§ **Problem details**: Your job is to copy the lines from the material that include "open".

____

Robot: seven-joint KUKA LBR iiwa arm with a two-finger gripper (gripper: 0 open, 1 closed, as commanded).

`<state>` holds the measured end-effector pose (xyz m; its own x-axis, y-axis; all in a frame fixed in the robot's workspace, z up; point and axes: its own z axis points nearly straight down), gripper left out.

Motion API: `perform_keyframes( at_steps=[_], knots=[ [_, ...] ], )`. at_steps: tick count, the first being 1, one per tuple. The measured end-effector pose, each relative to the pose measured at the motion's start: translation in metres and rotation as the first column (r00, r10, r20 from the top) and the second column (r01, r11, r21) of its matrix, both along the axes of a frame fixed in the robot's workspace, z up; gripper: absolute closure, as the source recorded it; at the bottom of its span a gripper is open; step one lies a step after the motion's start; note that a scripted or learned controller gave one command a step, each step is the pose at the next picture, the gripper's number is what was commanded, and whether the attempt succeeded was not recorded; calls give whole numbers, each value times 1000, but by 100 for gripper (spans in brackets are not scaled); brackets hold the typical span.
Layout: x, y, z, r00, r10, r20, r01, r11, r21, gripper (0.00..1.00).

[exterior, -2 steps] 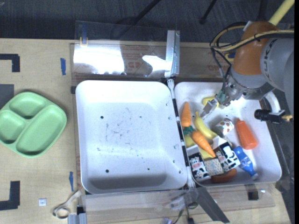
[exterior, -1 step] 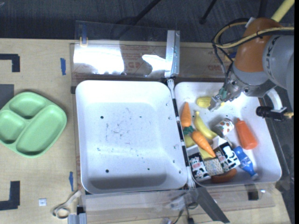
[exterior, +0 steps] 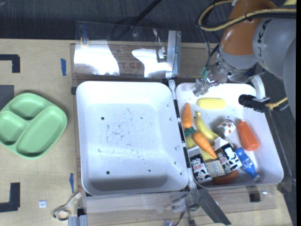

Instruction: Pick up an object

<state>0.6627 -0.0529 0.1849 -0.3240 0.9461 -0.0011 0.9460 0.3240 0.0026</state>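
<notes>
no legible writing on any item, grey arm (exterior: 263, 36) bent in from right, gripper (exterior: 205, 82) low over right bin's (exterior: 272, 160) far left corner, grip state unclear, yellow object (exterior: 211, 103) just beside, nothing visibly held

Pale wooden bench (exterior: 37, 187) — bearing two shallow white bins side by side, left bin (exterior: 127, 135) and right bin (exterior: 270, 149); green divided plate (exterior: 30, 125) at far left; black corner marks — blue tape strips.
</notes>
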Motion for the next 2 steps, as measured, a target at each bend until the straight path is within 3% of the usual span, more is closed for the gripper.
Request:
perform_keyframes(
  at_steps=[1, 2],
  knots=[
    [-64, -6, 139, 896, 443, 0, -443, 896, -1, 100],
    [-22, 100, 74, 831, 556, -2, -556, 831, 1, 100]
  ],
)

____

§ **Exercise output**:
Robot: seven-joint KUKA LBR iiwa arm with a two-finger gripper (gripper: 0 open, 1 closed, as commanded).
Motion API: `perform_keyframes( at_steps=[_], knots=[ [_, ...] ], )`. at_steps: tick count, the first being 1, one per tuple. The measured end-effector pose, each relative to the pose measured at the motion's start: translation in metres and rotation as the first column (r00, r10, r20 from the top) and the second column (r01, r11, r21) of its matrix, both along the axes of a frame fixed in the robot's workspace, z up; gripper: absolute closure, as the source recorded it; at the bottom of its span a gripper is open; step one lies a step after the motion's start; note that a scripted or learned controller gave one command a step, each step is the pose at the next picture, the gripper's number is what was commanded, and whether the attempt succeeded was not recorded; calls give whole numbers, each value times 1000, but by 100 for gripper (spans in brackets are not scaled); brackets hold the typical span.

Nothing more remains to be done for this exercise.